A-2: Regarding the relationship between ONE's performance and shareholder returns, our shareholder return policy places emphasis on cash flow. While we are always mindful of shareholder returns based on cash flow, ONE’s profit and loss statement does not directly correspond to our cash flow. Since our cash flow originates from the dividends paid by ONE, it would be misleading to say that the impact of any decreased performance would be small. However, please understand that even if ONE's performance or the containership market were to deteriorate somewhat, we have determined that this would not have a significant impact on “K” Line’s ability to provide shareholder returns.
At this point, it is very difficult to predict how ONE will perform in fiscal 2025 and 2026, but I think the biggest factor will be when the Suez Canal can become viable again. At this point, ONE has no estimate for when shipping through the Suez Canal might resume. Even if it does become viable, reorganizing services will take several months. Accordingly, we do not currently anticipate a return to the Suez Canal in the first half of 2025.

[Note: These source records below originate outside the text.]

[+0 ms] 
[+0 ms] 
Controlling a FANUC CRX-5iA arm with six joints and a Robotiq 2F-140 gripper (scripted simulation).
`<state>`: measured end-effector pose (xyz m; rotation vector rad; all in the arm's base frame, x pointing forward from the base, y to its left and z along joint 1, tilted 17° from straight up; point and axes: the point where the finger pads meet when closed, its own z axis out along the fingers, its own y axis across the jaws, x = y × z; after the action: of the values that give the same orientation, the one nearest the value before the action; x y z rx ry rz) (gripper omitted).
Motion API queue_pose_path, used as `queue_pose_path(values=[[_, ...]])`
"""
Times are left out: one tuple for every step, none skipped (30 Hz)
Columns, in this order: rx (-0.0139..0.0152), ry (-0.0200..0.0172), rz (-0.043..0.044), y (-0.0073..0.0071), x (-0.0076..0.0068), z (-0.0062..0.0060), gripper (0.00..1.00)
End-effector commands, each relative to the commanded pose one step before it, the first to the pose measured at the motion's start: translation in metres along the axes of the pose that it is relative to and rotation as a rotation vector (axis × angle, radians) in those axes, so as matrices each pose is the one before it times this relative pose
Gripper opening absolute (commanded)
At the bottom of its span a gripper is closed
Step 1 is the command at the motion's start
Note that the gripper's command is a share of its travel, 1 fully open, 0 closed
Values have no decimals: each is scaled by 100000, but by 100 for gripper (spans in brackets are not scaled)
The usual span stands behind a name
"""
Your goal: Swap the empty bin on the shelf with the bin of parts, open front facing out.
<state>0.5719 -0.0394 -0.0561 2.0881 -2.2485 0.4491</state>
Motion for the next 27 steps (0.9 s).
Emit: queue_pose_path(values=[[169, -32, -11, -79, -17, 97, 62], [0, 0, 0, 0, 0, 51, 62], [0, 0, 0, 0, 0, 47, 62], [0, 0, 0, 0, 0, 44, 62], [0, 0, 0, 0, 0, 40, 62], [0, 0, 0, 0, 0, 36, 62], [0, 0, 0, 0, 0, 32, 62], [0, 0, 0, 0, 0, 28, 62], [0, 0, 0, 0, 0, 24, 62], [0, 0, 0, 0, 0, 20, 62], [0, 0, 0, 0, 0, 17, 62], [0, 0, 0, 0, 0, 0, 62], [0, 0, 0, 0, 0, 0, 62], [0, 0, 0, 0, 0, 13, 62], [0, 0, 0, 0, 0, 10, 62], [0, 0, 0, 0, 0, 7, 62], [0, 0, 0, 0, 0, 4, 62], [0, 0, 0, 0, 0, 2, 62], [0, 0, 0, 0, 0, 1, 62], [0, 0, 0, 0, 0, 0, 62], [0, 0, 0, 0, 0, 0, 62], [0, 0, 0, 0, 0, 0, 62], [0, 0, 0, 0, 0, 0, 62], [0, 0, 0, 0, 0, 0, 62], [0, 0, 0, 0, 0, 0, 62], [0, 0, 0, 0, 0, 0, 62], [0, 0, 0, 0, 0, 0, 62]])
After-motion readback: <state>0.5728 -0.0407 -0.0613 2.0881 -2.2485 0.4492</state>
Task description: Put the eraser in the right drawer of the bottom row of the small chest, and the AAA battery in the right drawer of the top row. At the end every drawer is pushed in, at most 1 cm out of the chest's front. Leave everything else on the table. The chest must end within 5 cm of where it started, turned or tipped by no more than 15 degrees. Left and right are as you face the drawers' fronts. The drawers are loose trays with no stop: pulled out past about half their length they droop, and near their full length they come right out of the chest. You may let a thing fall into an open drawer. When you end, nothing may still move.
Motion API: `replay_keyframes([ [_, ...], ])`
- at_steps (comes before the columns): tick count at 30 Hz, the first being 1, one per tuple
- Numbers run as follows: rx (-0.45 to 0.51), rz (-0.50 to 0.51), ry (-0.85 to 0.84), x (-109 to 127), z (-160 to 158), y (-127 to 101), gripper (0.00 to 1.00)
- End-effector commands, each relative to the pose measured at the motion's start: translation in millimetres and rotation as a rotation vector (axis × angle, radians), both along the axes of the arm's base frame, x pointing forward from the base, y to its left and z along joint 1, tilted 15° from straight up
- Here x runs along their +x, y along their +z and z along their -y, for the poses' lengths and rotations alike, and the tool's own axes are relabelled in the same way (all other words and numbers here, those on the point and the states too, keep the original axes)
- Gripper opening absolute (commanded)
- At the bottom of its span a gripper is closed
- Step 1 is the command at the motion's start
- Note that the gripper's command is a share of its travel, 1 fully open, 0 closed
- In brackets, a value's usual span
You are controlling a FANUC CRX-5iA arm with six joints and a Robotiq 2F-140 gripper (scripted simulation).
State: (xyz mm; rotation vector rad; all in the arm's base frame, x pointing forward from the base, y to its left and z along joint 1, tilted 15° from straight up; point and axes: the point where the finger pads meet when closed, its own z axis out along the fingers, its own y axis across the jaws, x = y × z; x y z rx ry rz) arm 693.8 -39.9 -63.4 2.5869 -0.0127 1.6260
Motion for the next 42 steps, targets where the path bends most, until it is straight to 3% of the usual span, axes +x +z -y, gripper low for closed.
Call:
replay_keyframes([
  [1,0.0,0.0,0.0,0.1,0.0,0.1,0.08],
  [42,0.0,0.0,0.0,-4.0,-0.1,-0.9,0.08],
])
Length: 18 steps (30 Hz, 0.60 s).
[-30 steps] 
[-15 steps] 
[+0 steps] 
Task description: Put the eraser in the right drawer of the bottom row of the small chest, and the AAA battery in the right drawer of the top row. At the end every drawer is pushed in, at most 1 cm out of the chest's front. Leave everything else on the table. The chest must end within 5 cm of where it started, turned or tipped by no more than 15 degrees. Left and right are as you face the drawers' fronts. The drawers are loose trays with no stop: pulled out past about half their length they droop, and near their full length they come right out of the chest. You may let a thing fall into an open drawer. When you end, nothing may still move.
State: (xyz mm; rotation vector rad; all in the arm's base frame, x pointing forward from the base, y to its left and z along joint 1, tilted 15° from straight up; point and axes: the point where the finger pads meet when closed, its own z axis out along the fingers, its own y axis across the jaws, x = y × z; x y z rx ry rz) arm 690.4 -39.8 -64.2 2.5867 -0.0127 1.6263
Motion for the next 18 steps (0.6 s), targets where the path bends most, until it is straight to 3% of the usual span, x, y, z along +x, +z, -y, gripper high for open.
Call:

Given this situation, ONE is preparing a medium-term earnings plan. Originally, we expected the market to soften in 2024 and 2025 due to the supply-demand balance. However, in 2024, due to the situation in the Middle East, shipping had to be detoured around the Cape of Good Hope, which absorbed the expected increase in supply from newly delivered vessels. We recognize that at some point the Suez Canal will become viable again, and the supply-demand balance will loosen again. However, the key question is when that will happen, and when it does, to what extent the supply-demand balance will deteriorate or not, considering factors such as the scrapping of aged vessels. There are various factors to consider, but even if market conditions worsen, we remain hopeful and do not expect extended operational losses, as was the case in the container shipping industry in the past. Please remember that ONE's anticipated performance for fiscal 2025 and 2026 has already been factored into our Medium-term Management Plan to a certain extent.
【Other】
Q-1: I would like to pose this question to Mr. Igarashi, who will soon become the president & CEO. This might be more relevant to the next Medium-term Management Plan rather than the current one, but what unique elements would you like to incorporate? I believe that the president's major business decisions involve investment. Have you already identified any challenges in this area? Do you have any objectives you would like to share with us today?
A-1: The next Medium-term Management Plan is still some way off, but I am planning to further strengthen the three functions we have been working on under the current plan, namely, “safety and ship quality management”, “environment/technology”, and “digital transformation”. We will also work on the area of human resources and organizational development. Of course, the results of these efforts are already visible in various areas, such as the liquefied CO2 transportation business. However, I would like us to continue working even harder to ensure that this progress is more widely recognized both inside and outside the company.